◆ **Task item**: Set down exactly the lines below between the line holding "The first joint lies" and the line holding "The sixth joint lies", inclusive; no other line belongs in the answer.

◆ **Collection entries**:
|---|

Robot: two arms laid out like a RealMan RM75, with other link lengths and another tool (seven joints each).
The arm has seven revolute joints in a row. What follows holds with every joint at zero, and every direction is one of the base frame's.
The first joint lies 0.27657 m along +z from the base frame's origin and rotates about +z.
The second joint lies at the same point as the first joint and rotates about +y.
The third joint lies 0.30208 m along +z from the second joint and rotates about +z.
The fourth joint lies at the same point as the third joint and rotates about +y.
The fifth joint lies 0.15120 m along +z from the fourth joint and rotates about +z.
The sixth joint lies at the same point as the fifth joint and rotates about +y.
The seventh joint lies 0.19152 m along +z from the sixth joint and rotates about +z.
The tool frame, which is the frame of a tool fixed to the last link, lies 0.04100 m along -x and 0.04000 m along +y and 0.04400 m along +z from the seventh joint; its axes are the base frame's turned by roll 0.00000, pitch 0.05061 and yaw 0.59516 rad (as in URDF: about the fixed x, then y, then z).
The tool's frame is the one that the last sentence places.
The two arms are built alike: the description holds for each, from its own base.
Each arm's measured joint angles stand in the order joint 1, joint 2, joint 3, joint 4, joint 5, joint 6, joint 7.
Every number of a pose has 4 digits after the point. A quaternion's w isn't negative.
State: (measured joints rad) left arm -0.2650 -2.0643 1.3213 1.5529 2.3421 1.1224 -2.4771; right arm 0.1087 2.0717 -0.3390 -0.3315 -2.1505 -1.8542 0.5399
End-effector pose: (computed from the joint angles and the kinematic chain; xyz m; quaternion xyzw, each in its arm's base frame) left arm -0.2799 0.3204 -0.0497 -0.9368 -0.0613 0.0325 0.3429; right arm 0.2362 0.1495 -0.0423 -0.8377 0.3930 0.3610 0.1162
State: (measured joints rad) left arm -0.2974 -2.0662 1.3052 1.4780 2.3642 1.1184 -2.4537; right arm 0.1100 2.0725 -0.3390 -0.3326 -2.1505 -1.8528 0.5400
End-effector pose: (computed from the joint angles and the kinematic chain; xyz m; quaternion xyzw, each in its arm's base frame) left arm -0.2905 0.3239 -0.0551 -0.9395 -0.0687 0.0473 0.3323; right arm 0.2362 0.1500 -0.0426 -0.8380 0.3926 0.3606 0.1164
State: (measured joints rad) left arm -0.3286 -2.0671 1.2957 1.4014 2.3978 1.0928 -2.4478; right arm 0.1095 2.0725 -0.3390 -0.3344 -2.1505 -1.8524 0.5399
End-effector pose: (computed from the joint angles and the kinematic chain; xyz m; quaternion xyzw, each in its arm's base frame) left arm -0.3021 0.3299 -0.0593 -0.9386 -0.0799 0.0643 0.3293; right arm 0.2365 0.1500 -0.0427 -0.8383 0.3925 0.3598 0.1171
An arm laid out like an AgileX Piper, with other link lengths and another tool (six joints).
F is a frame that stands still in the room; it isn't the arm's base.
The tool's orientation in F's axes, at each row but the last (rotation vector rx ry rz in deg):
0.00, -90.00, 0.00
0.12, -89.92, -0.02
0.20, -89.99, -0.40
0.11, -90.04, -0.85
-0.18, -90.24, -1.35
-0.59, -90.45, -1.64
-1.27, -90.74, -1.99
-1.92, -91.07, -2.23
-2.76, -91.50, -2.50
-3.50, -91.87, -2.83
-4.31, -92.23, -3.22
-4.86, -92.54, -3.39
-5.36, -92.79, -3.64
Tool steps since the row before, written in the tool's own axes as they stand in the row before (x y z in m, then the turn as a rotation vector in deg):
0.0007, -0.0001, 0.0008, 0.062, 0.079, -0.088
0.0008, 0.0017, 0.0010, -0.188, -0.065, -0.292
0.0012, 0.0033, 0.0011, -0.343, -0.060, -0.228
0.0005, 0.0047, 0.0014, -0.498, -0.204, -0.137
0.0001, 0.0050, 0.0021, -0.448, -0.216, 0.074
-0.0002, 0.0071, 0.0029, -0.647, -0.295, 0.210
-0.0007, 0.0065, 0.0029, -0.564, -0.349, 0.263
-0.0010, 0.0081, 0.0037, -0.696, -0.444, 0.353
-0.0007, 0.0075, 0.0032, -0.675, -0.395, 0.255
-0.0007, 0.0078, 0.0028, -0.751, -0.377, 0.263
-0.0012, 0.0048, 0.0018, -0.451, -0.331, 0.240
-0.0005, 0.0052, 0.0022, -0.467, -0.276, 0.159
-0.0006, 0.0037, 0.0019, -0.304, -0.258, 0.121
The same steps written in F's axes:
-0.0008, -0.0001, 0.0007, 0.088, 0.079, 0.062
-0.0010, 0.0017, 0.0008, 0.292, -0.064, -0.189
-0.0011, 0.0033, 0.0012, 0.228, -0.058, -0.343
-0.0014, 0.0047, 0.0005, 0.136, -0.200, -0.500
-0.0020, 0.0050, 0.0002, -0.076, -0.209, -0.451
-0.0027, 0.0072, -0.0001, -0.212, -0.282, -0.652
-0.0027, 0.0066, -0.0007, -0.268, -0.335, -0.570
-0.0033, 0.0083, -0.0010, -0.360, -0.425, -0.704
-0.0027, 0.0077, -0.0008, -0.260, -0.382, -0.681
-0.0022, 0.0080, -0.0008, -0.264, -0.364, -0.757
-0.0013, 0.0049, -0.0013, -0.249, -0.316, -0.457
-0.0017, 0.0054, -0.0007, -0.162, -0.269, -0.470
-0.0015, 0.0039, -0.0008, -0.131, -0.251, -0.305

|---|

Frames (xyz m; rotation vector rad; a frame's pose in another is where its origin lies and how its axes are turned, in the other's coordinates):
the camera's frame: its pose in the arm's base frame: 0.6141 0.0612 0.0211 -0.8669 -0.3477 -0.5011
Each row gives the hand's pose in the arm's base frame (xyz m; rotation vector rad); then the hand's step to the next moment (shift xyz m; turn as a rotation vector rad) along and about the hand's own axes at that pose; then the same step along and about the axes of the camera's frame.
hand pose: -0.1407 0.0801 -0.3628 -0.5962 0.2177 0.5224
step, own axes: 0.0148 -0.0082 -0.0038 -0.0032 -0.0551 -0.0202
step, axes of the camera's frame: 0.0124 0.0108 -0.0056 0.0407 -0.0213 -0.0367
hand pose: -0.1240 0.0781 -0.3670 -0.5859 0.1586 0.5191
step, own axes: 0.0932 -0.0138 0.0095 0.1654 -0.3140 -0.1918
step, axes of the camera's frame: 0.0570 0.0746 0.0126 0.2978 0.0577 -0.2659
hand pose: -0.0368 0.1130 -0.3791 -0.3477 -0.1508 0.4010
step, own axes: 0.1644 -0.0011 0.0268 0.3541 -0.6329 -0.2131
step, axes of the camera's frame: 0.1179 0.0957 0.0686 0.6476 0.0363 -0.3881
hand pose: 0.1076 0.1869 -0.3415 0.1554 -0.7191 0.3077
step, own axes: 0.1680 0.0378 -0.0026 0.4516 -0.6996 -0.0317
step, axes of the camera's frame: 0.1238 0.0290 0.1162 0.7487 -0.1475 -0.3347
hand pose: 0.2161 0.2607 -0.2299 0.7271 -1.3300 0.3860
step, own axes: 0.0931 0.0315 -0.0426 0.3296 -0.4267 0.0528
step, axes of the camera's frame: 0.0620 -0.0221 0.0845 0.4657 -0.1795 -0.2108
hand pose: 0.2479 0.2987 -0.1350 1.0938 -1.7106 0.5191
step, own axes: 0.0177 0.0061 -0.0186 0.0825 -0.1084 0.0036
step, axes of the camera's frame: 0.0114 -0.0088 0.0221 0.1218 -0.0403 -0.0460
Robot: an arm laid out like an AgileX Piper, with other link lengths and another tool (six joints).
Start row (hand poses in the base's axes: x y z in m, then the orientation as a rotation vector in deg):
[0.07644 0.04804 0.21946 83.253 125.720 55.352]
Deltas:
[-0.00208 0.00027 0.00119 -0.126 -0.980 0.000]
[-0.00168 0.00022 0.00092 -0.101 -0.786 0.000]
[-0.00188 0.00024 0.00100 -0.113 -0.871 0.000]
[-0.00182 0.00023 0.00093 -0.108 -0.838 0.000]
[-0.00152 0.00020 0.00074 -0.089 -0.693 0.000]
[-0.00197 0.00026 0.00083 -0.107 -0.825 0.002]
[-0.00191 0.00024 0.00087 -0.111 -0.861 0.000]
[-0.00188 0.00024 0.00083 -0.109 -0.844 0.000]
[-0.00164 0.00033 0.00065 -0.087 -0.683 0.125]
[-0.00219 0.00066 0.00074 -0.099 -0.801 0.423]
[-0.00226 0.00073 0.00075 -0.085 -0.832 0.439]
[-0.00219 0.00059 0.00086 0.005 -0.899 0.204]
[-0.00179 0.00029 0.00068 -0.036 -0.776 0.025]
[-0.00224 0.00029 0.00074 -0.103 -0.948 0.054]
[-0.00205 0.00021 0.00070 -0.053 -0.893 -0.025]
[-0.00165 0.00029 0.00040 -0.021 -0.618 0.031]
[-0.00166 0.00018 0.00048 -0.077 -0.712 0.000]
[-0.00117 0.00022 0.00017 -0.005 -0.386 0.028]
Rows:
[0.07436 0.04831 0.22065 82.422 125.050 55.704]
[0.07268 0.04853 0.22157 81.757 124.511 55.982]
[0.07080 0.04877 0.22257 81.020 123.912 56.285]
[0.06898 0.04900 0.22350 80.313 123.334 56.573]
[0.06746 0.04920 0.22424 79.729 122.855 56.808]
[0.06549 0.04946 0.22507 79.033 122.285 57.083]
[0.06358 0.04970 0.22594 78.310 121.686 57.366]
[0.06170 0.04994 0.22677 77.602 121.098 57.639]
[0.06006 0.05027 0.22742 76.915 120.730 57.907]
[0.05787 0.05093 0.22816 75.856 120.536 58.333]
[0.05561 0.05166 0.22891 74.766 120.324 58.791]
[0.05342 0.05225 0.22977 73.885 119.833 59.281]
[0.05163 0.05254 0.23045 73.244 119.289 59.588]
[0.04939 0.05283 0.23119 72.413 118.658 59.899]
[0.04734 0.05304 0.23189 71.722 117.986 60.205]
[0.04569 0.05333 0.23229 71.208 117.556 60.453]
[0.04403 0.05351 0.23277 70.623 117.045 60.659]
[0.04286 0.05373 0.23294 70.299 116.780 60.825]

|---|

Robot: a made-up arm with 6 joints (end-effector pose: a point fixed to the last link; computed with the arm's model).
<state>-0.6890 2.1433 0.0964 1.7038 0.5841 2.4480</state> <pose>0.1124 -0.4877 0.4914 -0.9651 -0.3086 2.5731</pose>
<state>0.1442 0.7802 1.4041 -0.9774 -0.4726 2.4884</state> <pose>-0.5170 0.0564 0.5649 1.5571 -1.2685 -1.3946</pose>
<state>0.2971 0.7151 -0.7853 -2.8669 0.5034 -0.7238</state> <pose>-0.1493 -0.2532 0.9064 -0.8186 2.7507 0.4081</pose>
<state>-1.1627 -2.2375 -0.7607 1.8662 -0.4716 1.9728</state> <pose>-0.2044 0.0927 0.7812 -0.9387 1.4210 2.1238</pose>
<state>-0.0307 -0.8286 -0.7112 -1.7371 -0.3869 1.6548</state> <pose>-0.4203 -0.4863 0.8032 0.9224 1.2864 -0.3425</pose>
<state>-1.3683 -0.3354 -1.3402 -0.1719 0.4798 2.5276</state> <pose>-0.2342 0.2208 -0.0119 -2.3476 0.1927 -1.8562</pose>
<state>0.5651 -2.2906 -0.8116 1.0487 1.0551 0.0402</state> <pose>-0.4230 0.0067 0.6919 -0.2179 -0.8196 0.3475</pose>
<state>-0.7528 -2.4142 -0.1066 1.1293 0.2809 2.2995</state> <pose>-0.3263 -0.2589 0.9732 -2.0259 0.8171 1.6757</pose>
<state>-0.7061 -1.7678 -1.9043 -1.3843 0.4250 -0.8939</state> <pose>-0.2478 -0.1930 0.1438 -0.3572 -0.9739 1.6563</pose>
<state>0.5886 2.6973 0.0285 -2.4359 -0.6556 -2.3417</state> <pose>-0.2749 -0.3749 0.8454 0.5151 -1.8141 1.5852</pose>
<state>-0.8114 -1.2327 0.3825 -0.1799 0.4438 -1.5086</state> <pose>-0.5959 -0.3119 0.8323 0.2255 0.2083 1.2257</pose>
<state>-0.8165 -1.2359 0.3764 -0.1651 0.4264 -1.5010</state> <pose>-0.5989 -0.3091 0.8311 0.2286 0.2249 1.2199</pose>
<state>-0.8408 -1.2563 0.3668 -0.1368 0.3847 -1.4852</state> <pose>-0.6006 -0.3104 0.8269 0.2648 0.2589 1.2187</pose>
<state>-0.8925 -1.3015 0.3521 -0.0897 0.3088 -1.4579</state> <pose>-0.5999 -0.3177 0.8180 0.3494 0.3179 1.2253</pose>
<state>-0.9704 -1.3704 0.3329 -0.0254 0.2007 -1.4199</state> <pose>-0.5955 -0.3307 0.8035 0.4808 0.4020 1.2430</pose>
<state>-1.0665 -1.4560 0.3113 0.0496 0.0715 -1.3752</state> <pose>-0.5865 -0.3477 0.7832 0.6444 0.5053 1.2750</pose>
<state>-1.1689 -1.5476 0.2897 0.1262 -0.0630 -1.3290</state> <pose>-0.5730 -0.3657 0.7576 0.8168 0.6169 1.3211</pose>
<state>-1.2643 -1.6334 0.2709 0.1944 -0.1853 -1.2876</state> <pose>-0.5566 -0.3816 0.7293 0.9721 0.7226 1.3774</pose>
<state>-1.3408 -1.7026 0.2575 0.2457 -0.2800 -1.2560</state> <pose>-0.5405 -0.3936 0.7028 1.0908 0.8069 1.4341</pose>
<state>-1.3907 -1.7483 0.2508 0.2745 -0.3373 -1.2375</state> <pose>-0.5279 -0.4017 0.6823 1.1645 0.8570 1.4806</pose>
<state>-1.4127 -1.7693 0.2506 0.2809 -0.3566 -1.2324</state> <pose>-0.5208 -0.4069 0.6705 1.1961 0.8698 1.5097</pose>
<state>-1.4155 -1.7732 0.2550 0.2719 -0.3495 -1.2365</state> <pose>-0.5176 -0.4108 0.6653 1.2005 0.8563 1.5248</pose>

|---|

◆ **Your solution**:
The first joint lies 0.27657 m along +z from the base frame's origin and rotates about +z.
The second joint lies at the same point as the first joint and rotates about +y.
The third joint lies 0.30208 m along +z from the second joint and rotates about +z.
The fourth joint lies at the same point as the third joint and rotates about +y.
The fifth joint lies 0.15120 m along +z from the fourth joint and rotates about +z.
The sixth joint lies at the same point as the fifth joint and rotates about +y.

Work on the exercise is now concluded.